▶ _Task to complete_: Word for word, write out the entries that follow, omitting all pictures.

▶ _Source material_:
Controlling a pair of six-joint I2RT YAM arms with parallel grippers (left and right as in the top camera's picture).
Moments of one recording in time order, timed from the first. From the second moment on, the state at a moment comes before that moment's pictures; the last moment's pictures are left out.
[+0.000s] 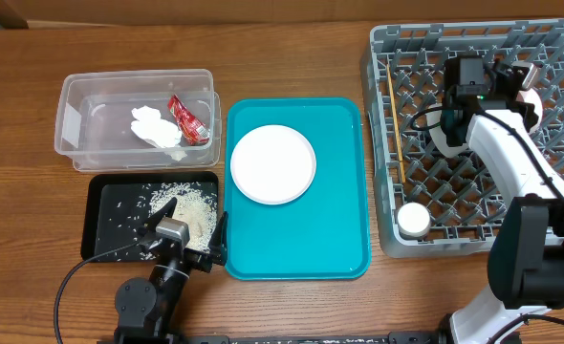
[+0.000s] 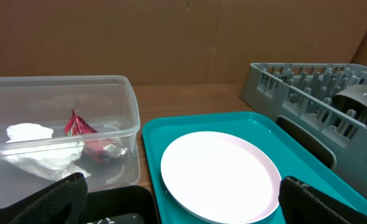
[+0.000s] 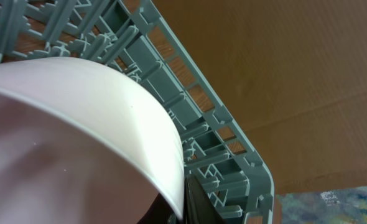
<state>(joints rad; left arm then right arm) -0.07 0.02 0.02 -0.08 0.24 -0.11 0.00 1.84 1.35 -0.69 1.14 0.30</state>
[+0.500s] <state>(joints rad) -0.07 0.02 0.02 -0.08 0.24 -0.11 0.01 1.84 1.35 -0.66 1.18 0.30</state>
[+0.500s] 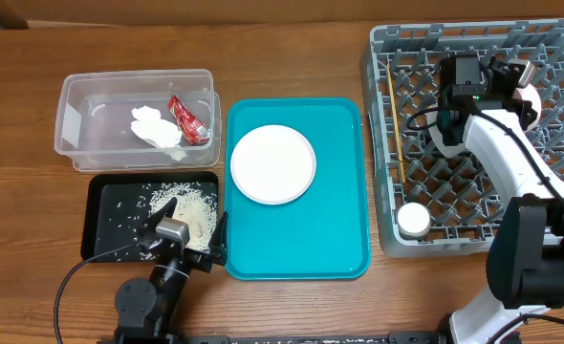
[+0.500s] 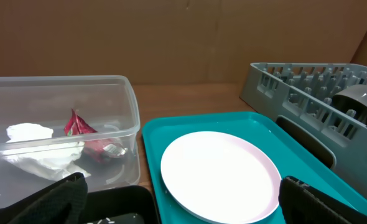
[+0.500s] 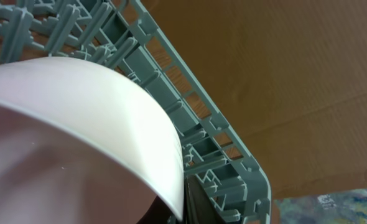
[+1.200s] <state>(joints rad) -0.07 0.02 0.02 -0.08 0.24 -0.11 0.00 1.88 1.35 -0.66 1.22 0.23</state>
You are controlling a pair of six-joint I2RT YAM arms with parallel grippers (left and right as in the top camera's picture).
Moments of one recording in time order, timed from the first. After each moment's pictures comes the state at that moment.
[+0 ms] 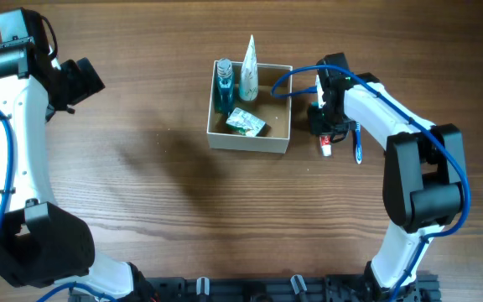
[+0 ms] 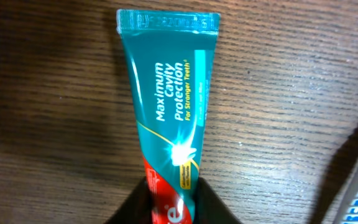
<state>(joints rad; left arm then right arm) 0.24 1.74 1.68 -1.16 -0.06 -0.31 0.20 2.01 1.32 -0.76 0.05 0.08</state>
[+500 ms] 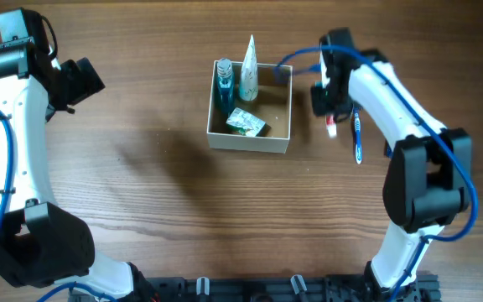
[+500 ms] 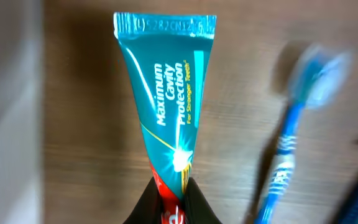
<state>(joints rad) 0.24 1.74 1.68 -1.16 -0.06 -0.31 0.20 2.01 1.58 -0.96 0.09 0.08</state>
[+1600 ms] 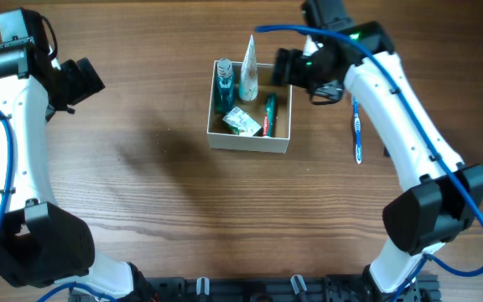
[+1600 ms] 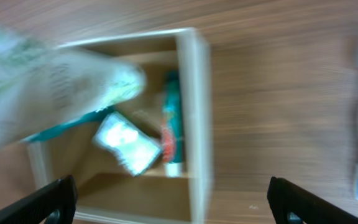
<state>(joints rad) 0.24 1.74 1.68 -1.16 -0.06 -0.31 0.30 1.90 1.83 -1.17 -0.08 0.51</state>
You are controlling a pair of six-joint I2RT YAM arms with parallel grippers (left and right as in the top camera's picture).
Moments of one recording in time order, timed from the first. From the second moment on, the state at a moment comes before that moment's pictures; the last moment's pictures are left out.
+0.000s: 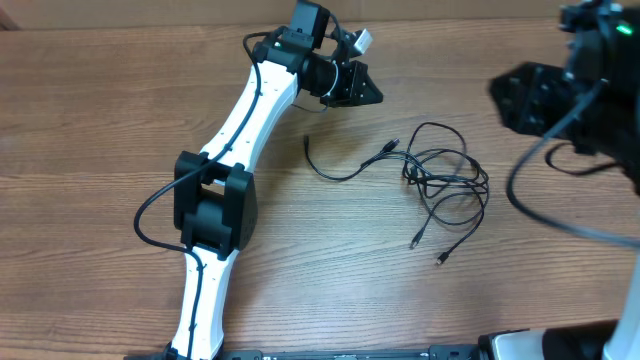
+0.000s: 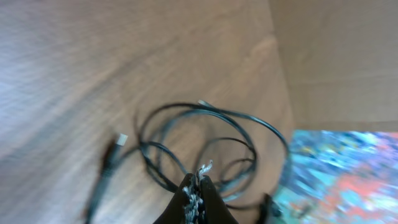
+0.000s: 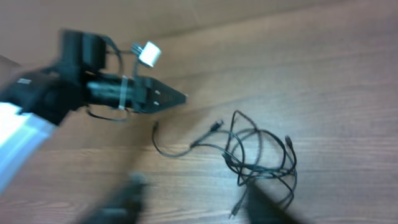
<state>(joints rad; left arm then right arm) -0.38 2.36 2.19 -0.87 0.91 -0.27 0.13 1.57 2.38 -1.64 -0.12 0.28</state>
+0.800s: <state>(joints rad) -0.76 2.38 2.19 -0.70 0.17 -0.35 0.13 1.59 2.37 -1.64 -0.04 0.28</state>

▶ _Result of the exercise_:
Controlling a pair of six-joint I2RT YAM arms with parallel grippers (left and right as in the top camera's picture).
Moments of one recording in time order, timed from the first. From the second moment on, the state at a moment comes before that moment's pictures; the last moment's pictures are left out.
[+0.000s] 
[+0.000s] 
[+0.000s] 
<state>(joints rad; left arm then right arm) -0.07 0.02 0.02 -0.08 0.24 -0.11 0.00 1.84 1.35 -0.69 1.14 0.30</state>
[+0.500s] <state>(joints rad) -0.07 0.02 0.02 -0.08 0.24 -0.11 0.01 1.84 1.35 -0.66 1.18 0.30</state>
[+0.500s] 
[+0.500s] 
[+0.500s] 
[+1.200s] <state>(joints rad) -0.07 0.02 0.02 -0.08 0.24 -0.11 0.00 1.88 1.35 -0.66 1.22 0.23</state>
You are controlling a pair of six-joint I2RT YAM arms with parallel grippers (left and right as in the top camera's picture).
Moments of one recording in time order, timed from the first. After each moment's pictures comes the state at that moment.
[+0 ms] 
[+0 ms] 
<state>(joints rad; left arm then right arm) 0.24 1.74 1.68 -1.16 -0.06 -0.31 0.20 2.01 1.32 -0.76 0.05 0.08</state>
[+500 ms] 
[+500 ms] 
<state>(joints rad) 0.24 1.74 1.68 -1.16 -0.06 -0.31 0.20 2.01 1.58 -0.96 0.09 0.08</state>
[+1600 ms] 
[+1600 ms] 
<state>(joints rad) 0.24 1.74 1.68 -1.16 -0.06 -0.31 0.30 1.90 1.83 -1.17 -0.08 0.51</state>
You are controlling a pair of six-joint I2RT YAM arms with parallel grippers (left and right as in the top camera's picture).
Moments of one recording in time order, timed from the first. From the second moment on, the state at a moment comes before that moment's pictures; the last moment's pictures are left out.
+0.000s: 
+0.000s: 
+0.000s: 
<state>(joints rad; left arm then right arm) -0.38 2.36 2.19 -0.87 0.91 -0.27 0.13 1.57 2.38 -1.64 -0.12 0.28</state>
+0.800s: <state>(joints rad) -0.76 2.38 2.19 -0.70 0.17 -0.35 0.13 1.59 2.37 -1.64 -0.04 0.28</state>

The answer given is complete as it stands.